At a hearing at the Scottish Social Services Council (SSSC) in Dundee yesterday, a panel decided that Miss Murray’s fitness to practise is not impaired and she can continue to work in care.

Miss Murray admitted the charges of leaving Resident A, who required the use of bed rails, “unattended in a bed when a bed rail had been lowered”, which contributed to her fall and her death. She also admitted failing to use an emergency buzzer to seek assistance.

But in his conclusion, panel chairman David Pia said: “Your behaviour was a momentary lapse and highly unlikely to be repeated.”

The panel heard yesterday that on April 22 at 7.30am, Miss Murray had attended Resident A by herself.

She lowered the bed rails and went to retrieve an item from the bathroom, during which time, the 98-year-old woman fell from the bed.
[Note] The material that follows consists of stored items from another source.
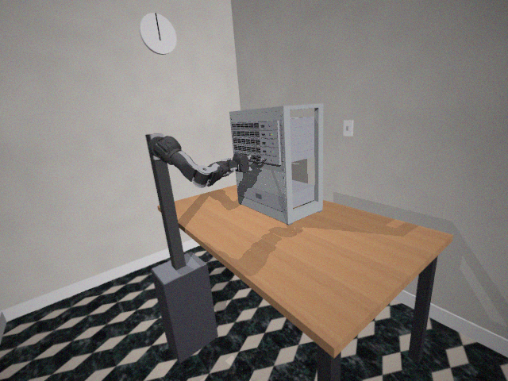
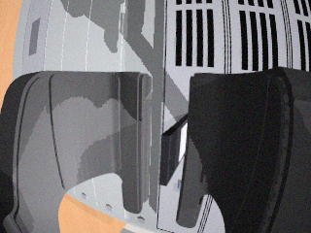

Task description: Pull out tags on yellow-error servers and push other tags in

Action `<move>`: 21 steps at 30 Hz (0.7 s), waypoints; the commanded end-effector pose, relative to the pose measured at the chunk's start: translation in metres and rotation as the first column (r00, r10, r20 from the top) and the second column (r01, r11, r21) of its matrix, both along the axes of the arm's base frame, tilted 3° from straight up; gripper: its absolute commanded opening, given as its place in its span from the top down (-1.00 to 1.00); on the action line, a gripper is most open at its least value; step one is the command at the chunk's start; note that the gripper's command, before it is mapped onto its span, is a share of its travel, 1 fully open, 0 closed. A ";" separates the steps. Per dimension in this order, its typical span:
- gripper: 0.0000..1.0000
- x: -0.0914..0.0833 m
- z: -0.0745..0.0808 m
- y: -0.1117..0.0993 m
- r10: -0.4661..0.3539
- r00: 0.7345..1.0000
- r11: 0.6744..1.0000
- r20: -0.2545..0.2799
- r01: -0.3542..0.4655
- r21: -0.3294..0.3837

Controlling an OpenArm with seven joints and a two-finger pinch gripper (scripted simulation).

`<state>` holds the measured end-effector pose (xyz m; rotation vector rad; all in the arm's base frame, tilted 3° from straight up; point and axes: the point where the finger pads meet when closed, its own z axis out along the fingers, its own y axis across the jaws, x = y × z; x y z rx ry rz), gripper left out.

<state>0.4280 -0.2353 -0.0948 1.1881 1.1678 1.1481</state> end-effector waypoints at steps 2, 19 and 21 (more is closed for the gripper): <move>0.80 0.000 0.004 -0.001 -0.001 1.000 1.000 0.013 0.001 -0.001; 0.80 -0.046 0.003 0.000 0.001 1.000 1.000 0.015 -0.001 -0.001; 0.80 -0.049 0.003 0.000 0.001 1.000 1.000 0.015 -0.001 -0.001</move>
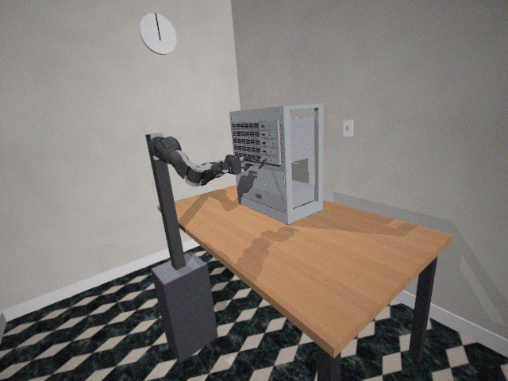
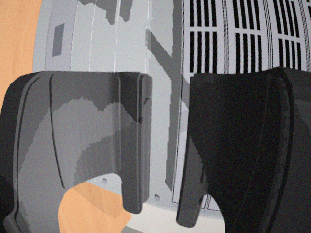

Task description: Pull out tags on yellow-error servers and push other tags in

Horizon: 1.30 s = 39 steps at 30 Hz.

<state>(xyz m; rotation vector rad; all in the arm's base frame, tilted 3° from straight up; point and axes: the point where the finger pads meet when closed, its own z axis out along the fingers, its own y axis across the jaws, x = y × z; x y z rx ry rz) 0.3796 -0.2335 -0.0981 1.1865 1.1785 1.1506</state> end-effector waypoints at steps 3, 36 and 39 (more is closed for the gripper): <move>0.80 -0.001 0.005 -0.002 -0.009 1.000 1.000 0.020 0.009 0.001; 0.80 -0.003 0.045 0.000 -0.010 1.000 1.000 0.019 0.010 0.001; 0.80 -0.003 0.045 0.000 -0.010 1.000 1.000 0.019 0.010 0.001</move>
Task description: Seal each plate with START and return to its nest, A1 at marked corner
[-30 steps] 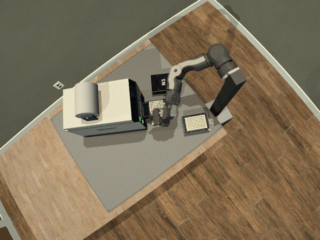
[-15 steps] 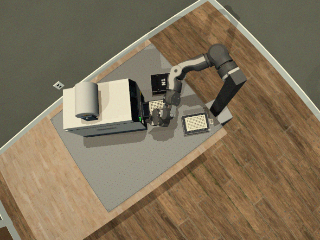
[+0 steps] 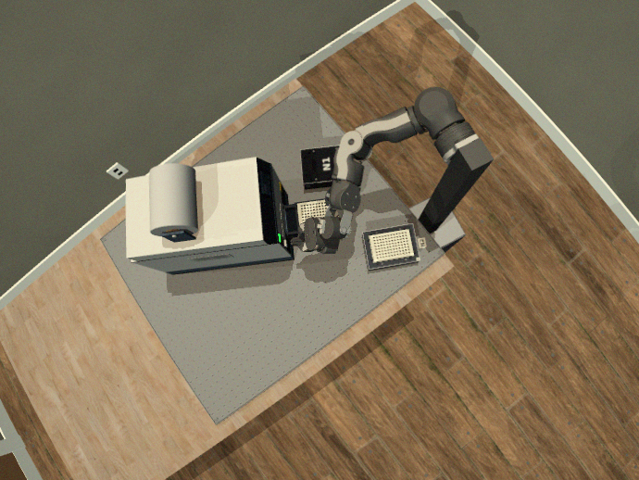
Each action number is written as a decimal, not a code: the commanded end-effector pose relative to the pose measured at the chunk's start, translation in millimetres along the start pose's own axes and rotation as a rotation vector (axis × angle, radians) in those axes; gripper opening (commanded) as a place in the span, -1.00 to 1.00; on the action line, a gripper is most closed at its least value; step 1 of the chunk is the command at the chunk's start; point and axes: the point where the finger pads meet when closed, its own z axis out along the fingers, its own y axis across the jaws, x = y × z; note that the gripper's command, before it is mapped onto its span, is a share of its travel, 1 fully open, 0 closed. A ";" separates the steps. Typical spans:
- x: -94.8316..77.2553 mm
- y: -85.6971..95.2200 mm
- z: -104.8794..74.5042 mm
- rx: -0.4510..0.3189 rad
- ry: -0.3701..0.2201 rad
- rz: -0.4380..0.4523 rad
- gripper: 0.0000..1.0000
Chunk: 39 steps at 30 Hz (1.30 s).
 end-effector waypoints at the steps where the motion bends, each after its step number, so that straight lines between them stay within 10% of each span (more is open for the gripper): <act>1: -1.0 1.7 -0.6 -0.007 -0.003 -0.002 -1.00; 39: -6.4 3.0 1.9 -0.013 -0.005 -0.003 -1.00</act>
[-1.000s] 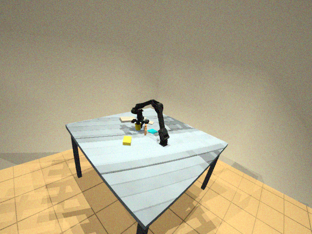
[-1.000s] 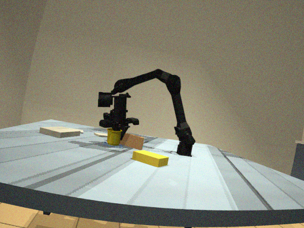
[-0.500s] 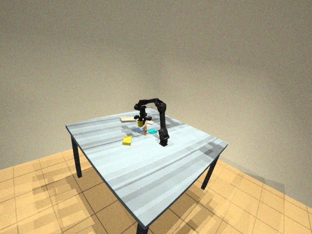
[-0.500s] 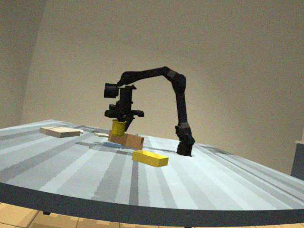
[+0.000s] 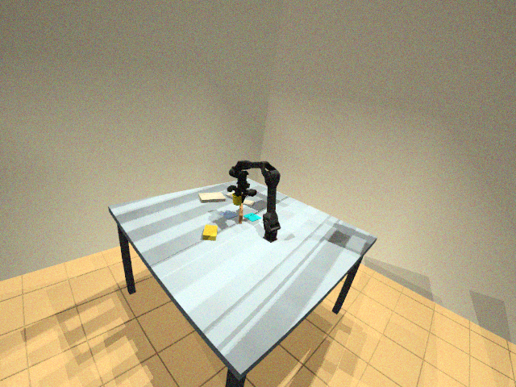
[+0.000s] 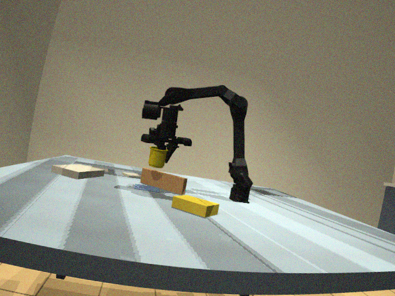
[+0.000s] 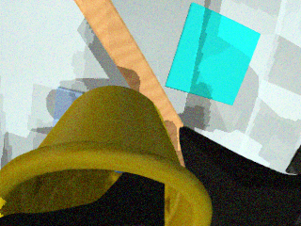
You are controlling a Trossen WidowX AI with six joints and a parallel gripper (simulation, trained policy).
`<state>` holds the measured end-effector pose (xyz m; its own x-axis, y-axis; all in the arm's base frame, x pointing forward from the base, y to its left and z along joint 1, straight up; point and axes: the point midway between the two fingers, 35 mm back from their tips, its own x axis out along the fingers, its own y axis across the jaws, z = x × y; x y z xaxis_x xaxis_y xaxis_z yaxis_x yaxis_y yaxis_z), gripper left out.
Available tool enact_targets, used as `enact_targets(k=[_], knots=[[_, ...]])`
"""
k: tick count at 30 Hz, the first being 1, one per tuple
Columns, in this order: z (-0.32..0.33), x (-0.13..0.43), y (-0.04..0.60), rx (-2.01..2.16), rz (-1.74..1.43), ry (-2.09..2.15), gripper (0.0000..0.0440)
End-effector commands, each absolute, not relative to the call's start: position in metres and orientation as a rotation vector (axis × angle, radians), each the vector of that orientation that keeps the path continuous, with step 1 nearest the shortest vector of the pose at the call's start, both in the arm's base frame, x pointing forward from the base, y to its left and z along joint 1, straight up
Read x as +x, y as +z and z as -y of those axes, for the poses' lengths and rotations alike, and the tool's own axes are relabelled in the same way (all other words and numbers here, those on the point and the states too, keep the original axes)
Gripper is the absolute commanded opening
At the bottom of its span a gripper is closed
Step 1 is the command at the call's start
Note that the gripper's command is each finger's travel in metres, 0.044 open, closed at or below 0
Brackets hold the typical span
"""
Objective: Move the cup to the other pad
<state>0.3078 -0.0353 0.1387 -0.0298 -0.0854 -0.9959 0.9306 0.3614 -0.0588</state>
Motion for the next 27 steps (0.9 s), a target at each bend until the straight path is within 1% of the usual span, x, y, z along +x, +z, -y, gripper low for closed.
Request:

Miss Murray claims she immediately shouted for assistance despite protocol meaning that an alarm buzzer should have been sounded.

A visibly upset Miss Murray, who had no legal representative, admitted all the allegations but did not accept that her fitness to practise was impaired.

She said she took “full responsibility” for what happened and that it was “a genuine mistake”, adding: “I feel like I’ve not been supported by my employer but I know I’m to blame and it’s my fault.

“There should have been two people in that room but we were working under pressure and short-staffed.

“When she fell I was in a panic and could hear a nurse outside so naturally shouted for her instead of using the buzzer.

“It’s had a massive impact on me, there’s not a day goes by where I don’t think about it.

“I absolutely loved my job. Care is a passion of mine.”

Mr Pia added: “You understand why the public may be concerned and that extra training will be required. The panel was impressed by your evidence and you’ve shown humility.

“You showed regret and understood the seriousness of the incident.”

A spokesman for her former employer, HC-One, said: “We will be reviewing the decision by the SSSC’s panel as well as our evidence.

“We would like to reiterate that nothing is more important to us than the health, safety and wellbeing of those we support and we will always act to ensure our residents receive the kindest care.”